The ALAMO approach to machine learning
This work addresses the need for interpretable and constrained machine learning models in domains like chemical engineering, though it appears incremental as it builds on existing regression and sampling techniques.
The paper tackles the problem of learning algebraic functions from data by introducing ALAMO, a computational methodology that builds low-complexity linear models with non-linear transformations and refines them adaptively through error maximization sampling, demonstrating its ability to generate simple and accurate models for reaction problems and showing improved sampling efficiency and better performance on validation data with constraints.

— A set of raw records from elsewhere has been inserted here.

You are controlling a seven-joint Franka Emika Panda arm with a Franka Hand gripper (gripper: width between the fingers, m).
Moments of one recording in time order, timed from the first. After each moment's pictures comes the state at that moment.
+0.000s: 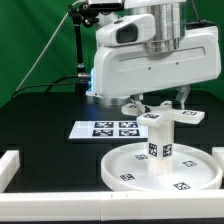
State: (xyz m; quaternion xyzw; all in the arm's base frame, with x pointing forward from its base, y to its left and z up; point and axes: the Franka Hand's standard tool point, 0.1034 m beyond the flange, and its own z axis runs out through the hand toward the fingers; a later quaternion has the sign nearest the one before) arm 0.548 0.039 0.099 -1.00 -0.05 -0.02 0.06
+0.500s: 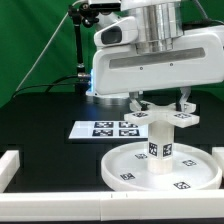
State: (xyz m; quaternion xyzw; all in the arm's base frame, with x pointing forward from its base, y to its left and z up) arm 0.548 0.039 0.099 -0.99 0.13 -0.01 0.07
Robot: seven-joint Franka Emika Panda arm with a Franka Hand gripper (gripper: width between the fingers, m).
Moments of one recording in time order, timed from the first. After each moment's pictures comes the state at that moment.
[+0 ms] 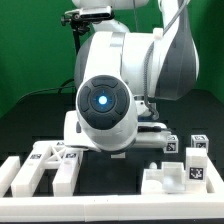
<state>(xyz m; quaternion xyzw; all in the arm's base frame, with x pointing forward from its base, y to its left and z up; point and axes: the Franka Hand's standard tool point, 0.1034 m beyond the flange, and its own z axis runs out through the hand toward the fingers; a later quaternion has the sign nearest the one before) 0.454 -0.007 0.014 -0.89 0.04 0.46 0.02</state>
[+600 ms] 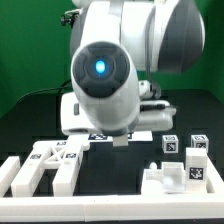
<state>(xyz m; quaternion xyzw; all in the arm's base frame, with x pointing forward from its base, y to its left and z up) 0.506 -0.003 0.078 -0.91 0.02 0.42 0.05</state>
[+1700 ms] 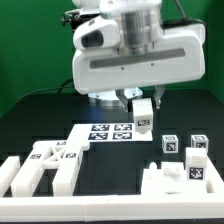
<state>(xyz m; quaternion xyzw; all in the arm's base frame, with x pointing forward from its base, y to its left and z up) 0.578 0.029 0.136 -1.00 0.01 0.04 0.05</state>
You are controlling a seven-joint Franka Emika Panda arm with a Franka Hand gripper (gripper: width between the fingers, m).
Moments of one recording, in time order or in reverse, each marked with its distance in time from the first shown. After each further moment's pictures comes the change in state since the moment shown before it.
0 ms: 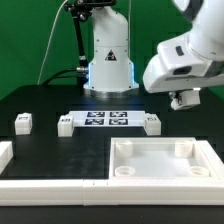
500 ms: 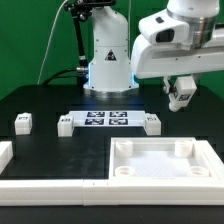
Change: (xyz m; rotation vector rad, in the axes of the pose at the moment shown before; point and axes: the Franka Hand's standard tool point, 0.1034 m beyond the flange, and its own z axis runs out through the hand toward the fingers) arm 0.010 0.023 -0.035 0.001 0.451 0.014
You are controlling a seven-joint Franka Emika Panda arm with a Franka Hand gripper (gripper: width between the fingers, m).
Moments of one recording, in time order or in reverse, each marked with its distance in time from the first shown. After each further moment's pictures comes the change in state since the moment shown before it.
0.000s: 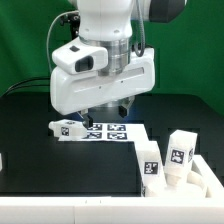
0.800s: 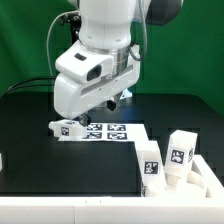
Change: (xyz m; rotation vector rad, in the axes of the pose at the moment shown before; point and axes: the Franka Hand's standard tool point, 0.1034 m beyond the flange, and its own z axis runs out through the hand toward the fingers) arm -0.033 -0.003 0.011 -0.010 -0.119 -0.260
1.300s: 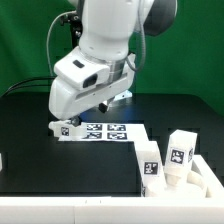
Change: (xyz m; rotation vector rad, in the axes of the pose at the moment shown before) arm -0.019 -0.007 0.019 -0.017 -0.180 0.031
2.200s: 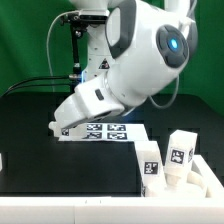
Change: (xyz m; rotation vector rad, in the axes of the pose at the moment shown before) arm -0.013 -0.010 0.037 -0.062 -0.462 0.129
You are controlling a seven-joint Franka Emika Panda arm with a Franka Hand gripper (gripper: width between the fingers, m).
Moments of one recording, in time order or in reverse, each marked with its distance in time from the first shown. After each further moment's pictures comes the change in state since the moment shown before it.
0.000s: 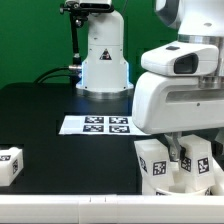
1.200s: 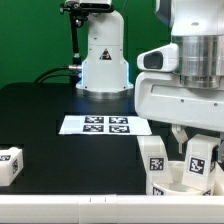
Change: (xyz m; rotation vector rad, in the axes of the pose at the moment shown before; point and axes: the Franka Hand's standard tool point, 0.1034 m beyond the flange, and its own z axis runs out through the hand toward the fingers) arm 0.007 -0.001 -0.002 0.086 -0.017 1.111
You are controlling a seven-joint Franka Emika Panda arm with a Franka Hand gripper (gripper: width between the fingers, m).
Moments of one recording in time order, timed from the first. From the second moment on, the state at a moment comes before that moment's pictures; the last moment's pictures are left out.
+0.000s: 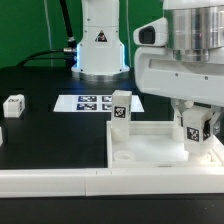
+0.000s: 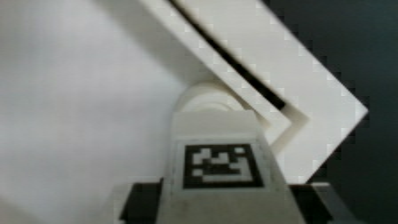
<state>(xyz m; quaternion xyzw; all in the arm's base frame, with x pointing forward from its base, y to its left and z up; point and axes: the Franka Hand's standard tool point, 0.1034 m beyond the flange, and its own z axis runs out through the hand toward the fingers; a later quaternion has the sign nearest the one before) 0.623 0.111 0.073 -0.87 0.49 0.01 0.07</state>
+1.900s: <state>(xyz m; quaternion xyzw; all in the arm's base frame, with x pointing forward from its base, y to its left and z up) 0.626 0.130 0.075 -0.98 0.21 0.00 0.03</state>
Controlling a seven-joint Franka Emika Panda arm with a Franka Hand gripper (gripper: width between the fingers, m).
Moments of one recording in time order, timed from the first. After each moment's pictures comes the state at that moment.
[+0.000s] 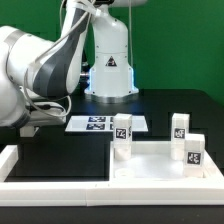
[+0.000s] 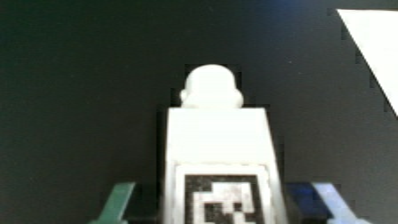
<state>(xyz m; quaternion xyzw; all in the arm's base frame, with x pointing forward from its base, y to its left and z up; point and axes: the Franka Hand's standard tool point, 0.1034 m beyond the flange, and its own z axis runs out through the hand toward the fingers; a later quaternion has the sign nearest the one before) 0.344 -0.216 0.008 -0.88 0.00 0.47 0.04</state>
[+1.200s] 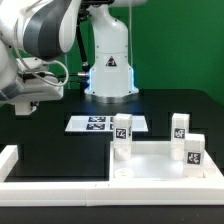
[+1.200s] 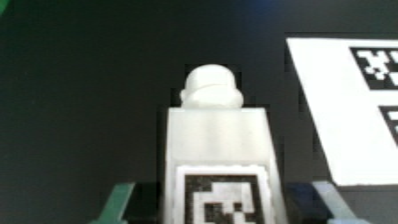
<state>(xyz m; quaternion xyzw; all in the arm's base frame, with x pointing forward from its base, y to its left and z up) 0.370 -0.214 0.067 -0.91 0.01 0.40 0.05</state>
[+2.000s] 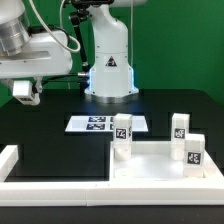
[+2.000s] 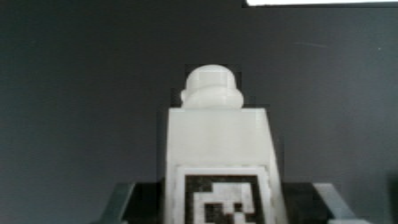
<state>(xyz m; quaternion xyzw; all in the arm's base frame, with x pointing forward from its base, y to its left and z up) 0.468 -0.188 0.122 -0.99 0.03 0.17 0.04</state>
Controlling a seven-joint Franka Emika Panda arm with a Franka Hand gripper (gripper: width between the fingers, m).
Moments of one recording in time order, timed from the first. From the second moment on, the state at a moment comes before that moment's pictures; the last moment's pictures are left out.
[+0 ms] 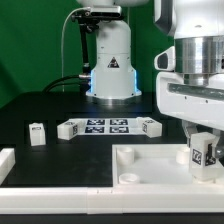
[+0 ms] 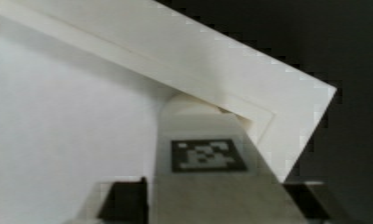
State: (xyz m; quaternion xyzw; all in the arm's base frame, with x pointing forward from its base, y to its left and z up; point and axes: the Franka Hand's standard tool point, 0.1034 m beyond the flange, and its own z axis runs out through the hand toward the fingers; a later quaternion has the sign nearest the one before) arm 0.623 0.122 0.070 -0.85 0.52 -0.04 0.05
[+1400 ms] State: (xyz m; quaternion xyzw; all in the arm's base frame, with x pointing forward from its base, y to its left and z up) arm 0.628 0.119 0.073 -0.98 -0.16 -0.07 -0.01
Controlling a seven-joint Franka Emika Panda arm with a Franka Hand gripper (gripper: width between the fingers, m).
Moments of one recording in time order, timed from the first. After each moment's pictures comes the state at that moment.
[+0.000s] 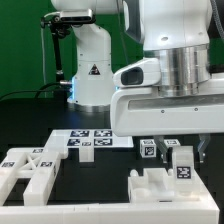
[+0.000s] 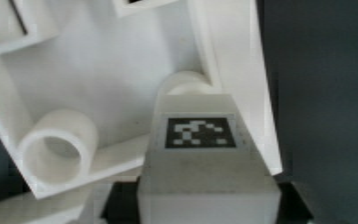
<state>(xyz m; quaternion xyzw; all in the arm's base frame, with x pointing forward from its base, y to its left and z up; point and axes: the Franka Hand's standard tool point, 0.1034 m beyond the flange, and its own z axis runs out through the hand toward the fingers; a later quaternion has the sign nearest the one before) 0.640 0.113 0.082 -0.98 0.20 -0.04 0.06</state>
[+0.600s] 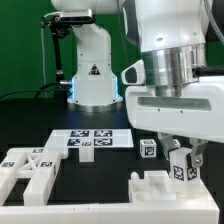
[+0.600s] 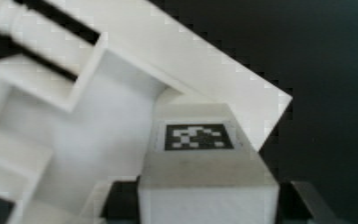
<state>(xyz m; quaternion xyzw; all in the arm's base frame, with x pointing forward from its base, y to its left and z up) 0.643 0.115 0.081 -0.82 0.56 -0.02 0.09</state>
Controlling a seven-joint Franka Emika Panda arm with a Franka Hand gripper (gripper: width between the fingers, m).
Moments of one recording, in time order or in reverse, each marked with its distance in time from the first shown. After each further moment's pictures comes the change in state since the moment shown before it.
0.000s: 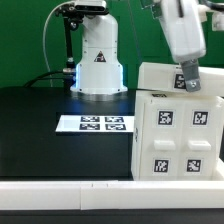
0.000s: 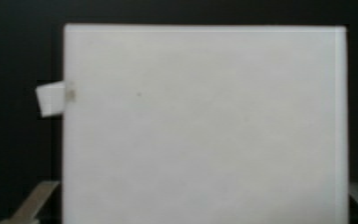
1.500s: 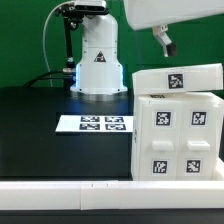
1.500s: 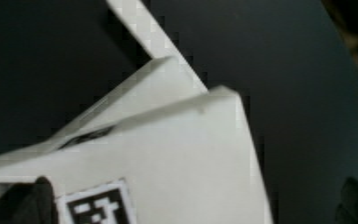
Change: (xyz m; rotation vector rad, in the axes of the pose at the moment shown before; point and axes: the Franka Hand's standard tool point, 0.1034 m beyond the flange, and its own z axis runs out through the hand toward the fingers) arm -0.028 0.006 -0.038 -0.162 -0.021 -1.296
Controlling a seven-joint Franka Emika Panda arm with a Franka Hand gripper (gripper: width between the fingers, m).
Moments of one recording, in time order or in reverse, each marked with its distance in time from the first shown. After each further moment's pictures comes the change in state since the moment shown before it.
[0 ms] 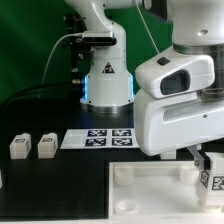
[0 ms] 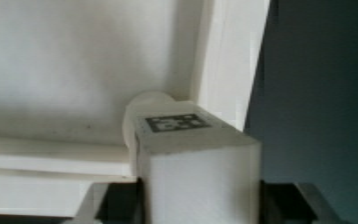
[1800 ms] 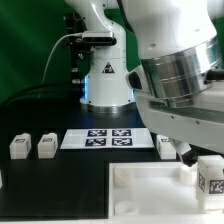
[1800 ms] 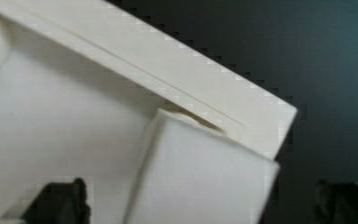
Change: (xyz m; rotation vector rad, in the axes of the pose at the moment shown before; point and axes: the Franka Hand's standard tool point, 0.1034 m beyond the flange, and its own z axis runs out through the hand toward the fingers) arm -0.001 0.008 0.006 0.117 0.032 1.073
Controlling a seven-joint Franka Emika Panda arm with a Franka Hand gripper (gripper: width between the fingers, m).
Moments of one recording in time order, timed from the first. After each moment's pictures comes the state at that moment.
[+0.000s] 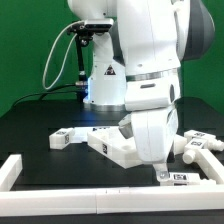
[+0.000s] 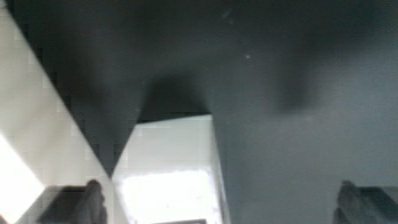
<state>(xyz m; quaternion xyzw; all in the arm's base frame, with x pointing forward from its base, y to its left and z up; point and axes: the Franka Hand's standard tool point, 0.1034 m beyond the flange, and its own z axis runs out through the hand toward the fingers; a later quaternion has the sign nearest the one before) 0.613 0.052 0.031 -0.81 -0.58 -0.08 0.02</state>
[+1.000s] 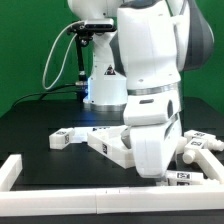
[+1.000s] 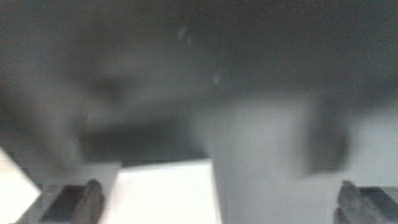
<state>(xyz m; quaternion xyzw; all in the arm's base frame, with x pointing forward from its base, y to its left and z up) 0.609 0.062 0.012 -0.83 -0.55 -0.08 0.04</state>
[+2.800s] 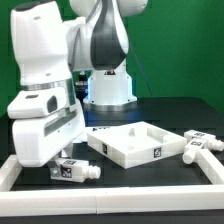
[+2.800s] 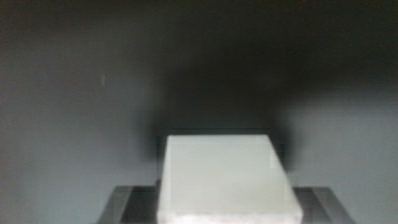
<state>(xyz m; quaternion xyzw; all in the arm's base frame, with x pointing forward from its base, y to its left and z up) 0.547 -0.133 0.009 -0.81 -0.58 -0.06 0.02</state>
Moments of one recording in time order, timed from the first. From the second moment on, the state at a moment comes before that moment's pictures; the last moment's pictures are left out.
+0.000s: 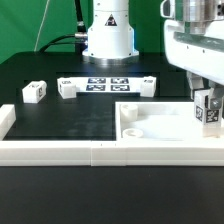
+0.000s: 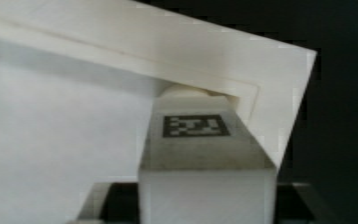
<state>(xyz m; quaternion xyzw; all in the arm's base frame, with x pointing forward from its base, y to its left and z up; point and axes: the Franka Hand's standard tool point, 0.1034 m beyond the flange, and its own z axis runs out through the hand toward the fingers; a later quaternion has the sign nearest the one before) 0.636 0.117 0.077 -0.73 0.68 0.00 0.06</state>
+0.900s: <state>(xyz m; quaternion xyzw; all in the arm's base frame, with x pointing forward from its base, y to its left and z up) 0.635 0.117 0.074 -0.76 0.65 0.01 0.06</state>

ALAMO is a computational methodology for leaning algebraic functions from data. Given a data set, the approach begins by building a low-complexity, linear model composed of explicit non-linear transformations of the independent variables. Linear combinations of these non-linear transformations allow a linear model to better approximate complex behavior observed in real processes. The model is refined, as additional data are obtained in an adaptive fashion through error maximization sampling using derivative-free optimization. Models built using ALAMO can enforce constraints on the response variables to incorporate first-principles knowledge. The ability of ALAMO to generate simple and accurate models for a number of reaction problems is demonstrated. The error maximization sampling is compared with Latin hypercube designs to demonstrate its sampling efficiency. ALAMO's constrained regression methodology is used to further refine concentration models, resulting in models that perform better on validation data and satisfy upper and lower bounds placed on model outputs.